## The task:
From the entries below, copy out every line with "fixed" in it.

[Entries taken from a collection]
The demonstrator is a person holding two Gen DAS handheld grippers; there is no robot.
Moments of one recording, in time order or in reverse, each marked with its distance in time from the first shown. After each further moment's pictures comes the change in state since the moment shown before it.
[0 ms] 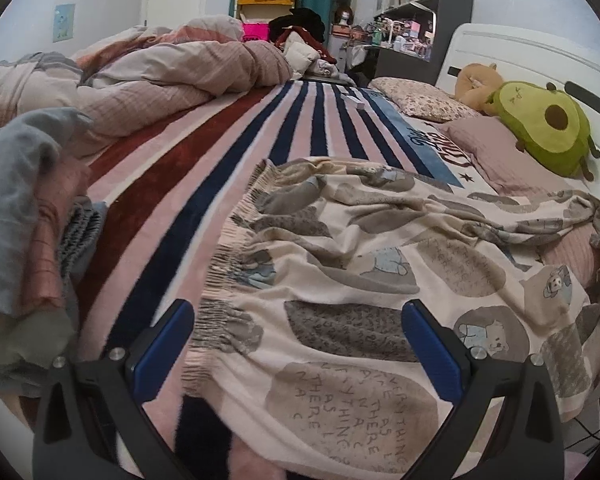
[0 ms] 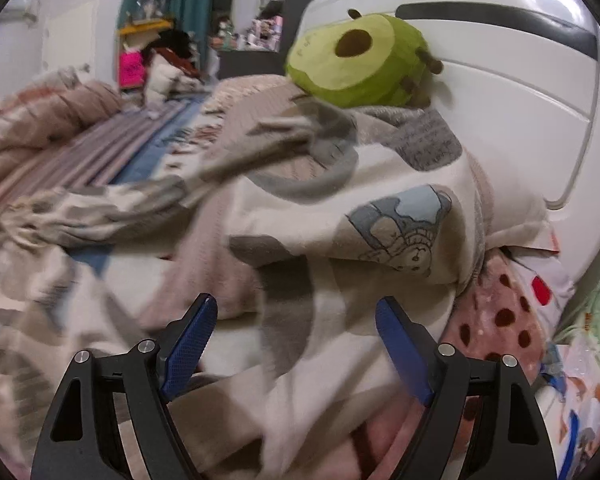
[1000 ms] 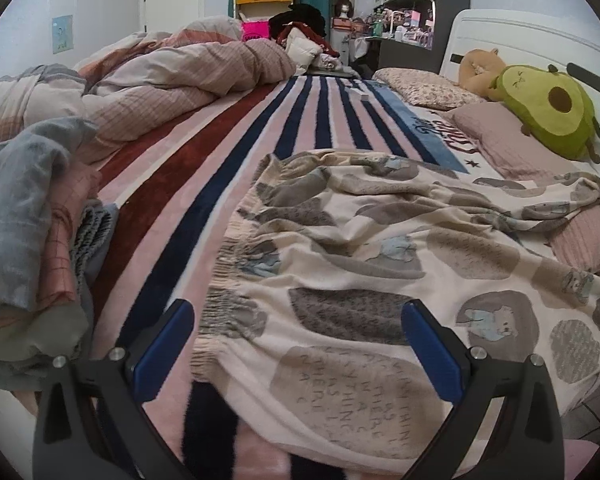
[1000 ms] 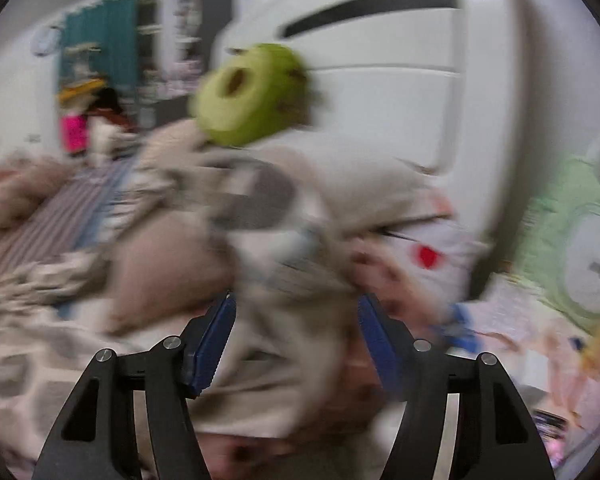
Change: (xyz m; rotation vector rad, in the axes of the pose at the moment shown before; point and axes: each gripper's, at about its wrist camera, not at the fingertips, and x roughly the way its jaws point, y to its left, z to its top) left arm -0.006 -0.004 -0.005 0.042 0.012 0.055; right arm -0.082 -0.107 -0.019 0.240 -0.086 -0.033
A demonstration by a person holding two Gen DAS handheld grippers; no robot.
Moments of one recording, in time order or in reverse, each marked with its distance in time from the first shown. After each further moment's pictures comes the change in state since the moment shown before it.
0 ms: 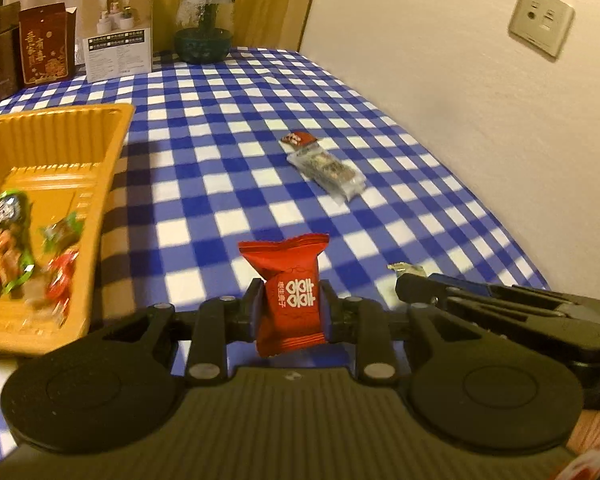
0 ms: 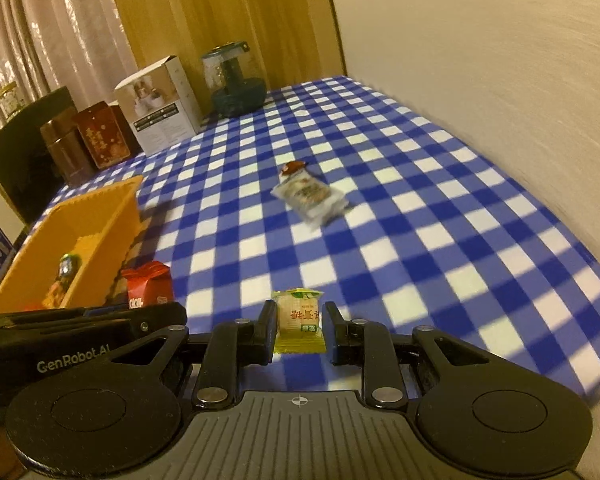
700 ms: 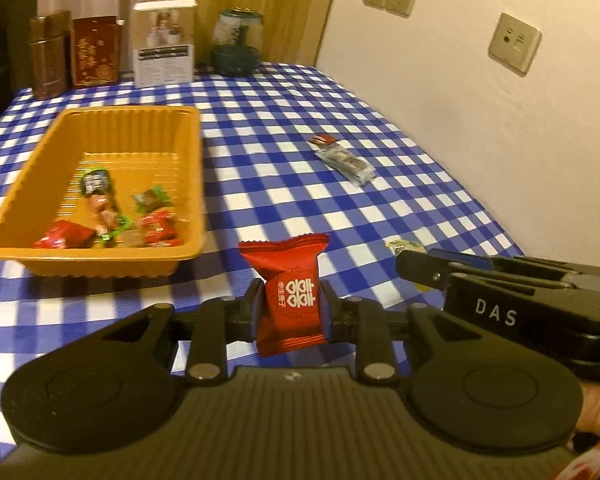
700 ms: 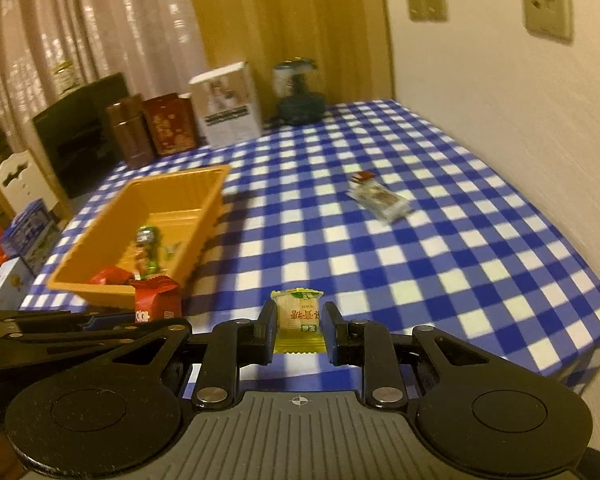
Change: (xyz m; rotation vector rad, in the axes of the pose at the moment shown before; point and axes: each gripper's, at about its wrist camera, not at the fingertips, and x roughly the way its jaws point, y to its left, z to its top) left arm -0.107 0.032 -0.043 -0.015 -0.035 0.029; right arm -0.071 0.078 -0.029 -0.116 -0.036 0.061
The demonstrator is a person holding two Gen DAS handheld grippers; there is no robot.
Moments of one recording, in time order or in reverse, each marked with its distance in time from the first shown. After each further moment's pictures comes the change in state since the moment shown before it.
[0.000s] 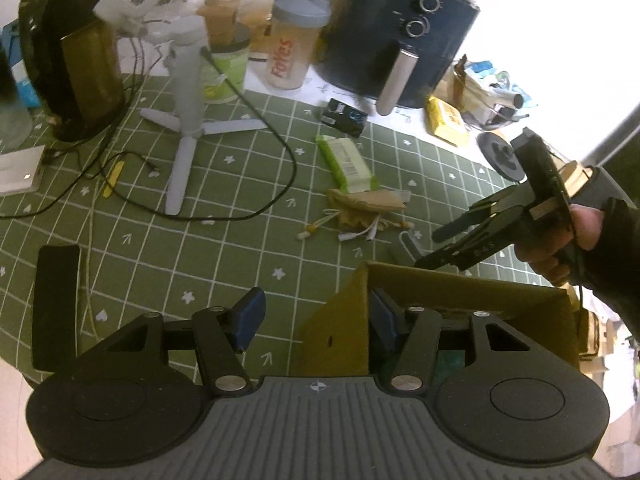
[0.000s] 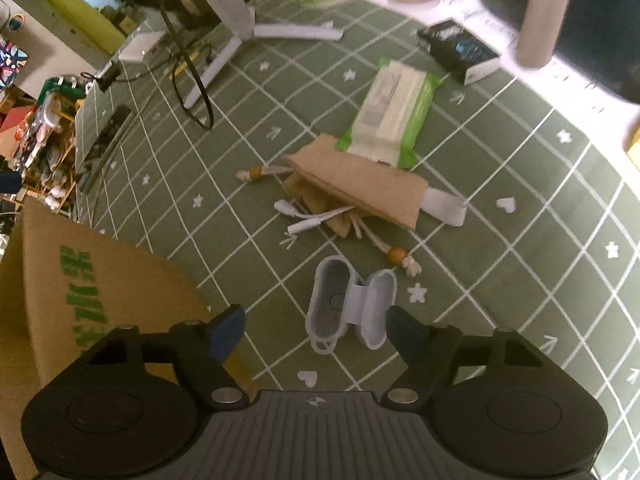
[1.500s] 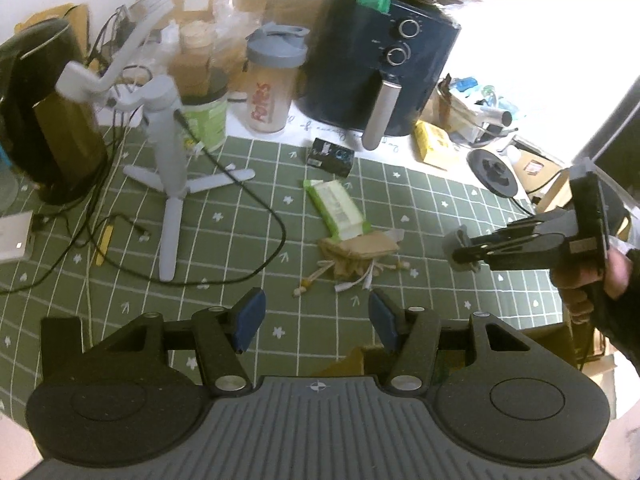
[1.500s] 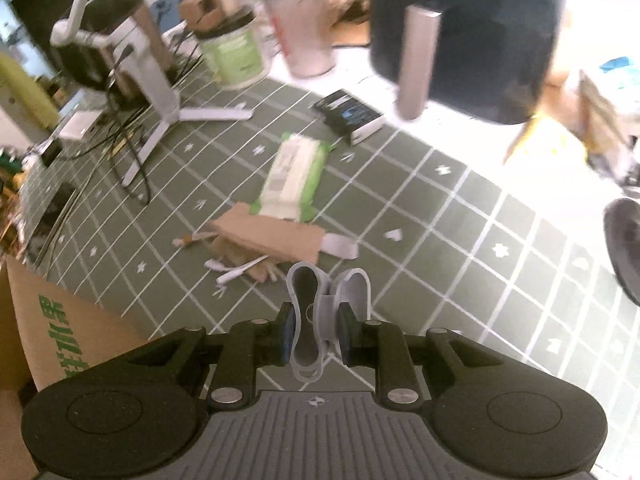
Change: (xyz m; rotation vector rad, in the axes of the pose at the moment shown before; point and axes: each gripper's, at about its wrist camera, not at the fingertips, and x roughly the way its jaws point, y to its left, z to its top) left arm 0.003 -0.013 0.042 0.106 -0.060 -0.012; right arm -0.066 -0.006 -0.035 0.160 -0.285 -0.258
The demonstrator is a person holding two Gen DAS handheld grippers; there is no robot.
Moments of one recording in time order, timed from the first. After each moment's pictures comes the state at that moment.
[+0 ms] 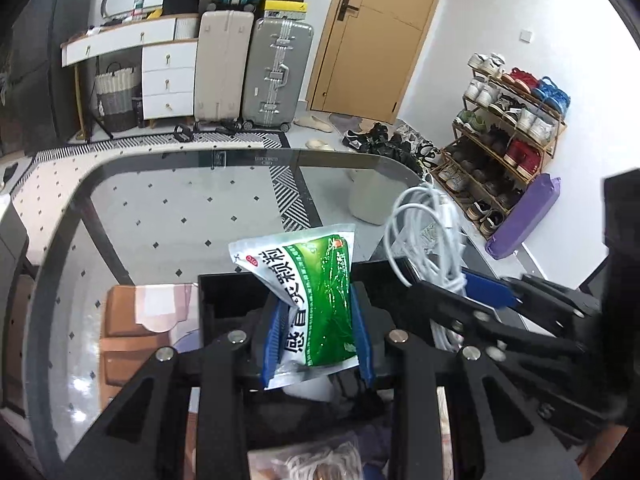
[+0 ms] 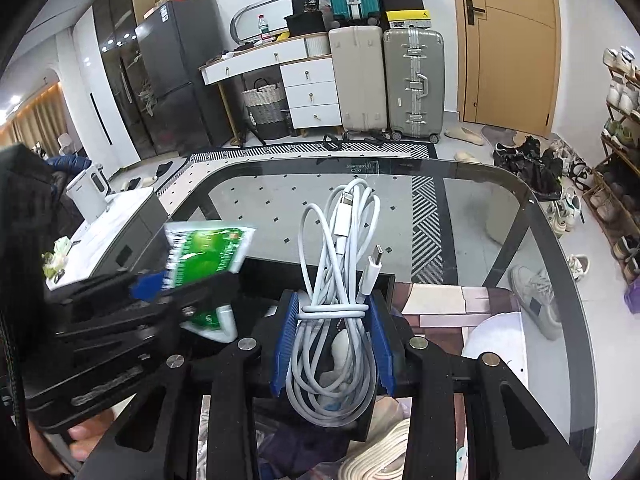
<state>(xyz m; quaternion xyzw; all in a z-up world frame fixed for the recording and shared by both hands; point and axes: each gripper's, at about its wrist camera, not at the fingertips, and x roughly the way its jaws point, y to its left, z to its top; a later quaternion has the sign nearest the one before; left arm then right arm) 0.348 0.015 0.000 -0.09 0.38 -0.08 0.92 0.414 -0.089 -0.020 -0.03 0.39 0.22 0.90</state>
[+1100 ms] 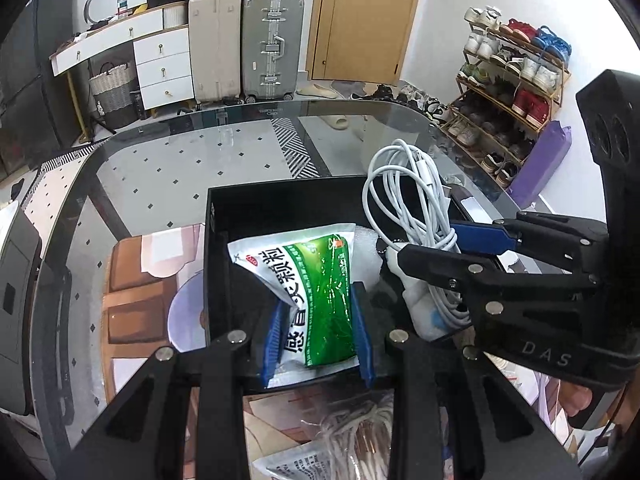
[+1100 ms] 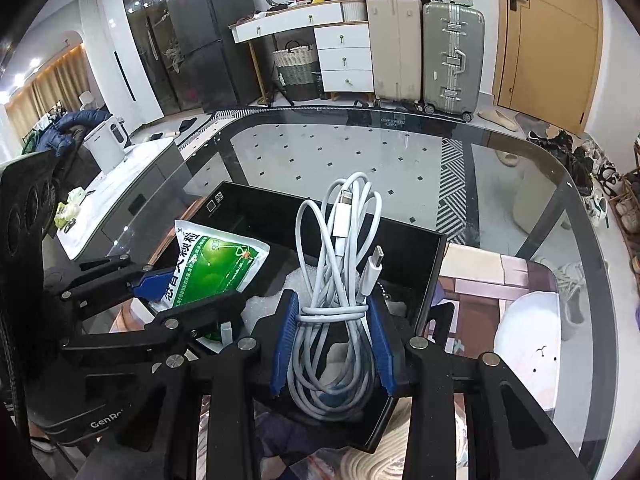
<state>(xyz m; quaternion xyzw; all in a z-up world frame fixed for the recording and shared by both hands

## Exercise response:
<state>(xyz m; quaternion xyzw; all in a z-up world frame fixed for the recording and shared by both hands; point and axes: each gripper's, at about its wrist camera, not at the fingertips, and x roughly the way its jaws point, y to its left, z to its top; a later quaternion has the sign nearest the one before; left arm then right arm) 0.348 0.015 0.000 -0.09 0.38 -0.08 0.92 0.414 -0.089 -0.020 -0.03 0.39 0.22 0.90</state>
<state>(xyz m; quaternion xyzw; all in a z-up world frame fixed for the recording and shared by both hands

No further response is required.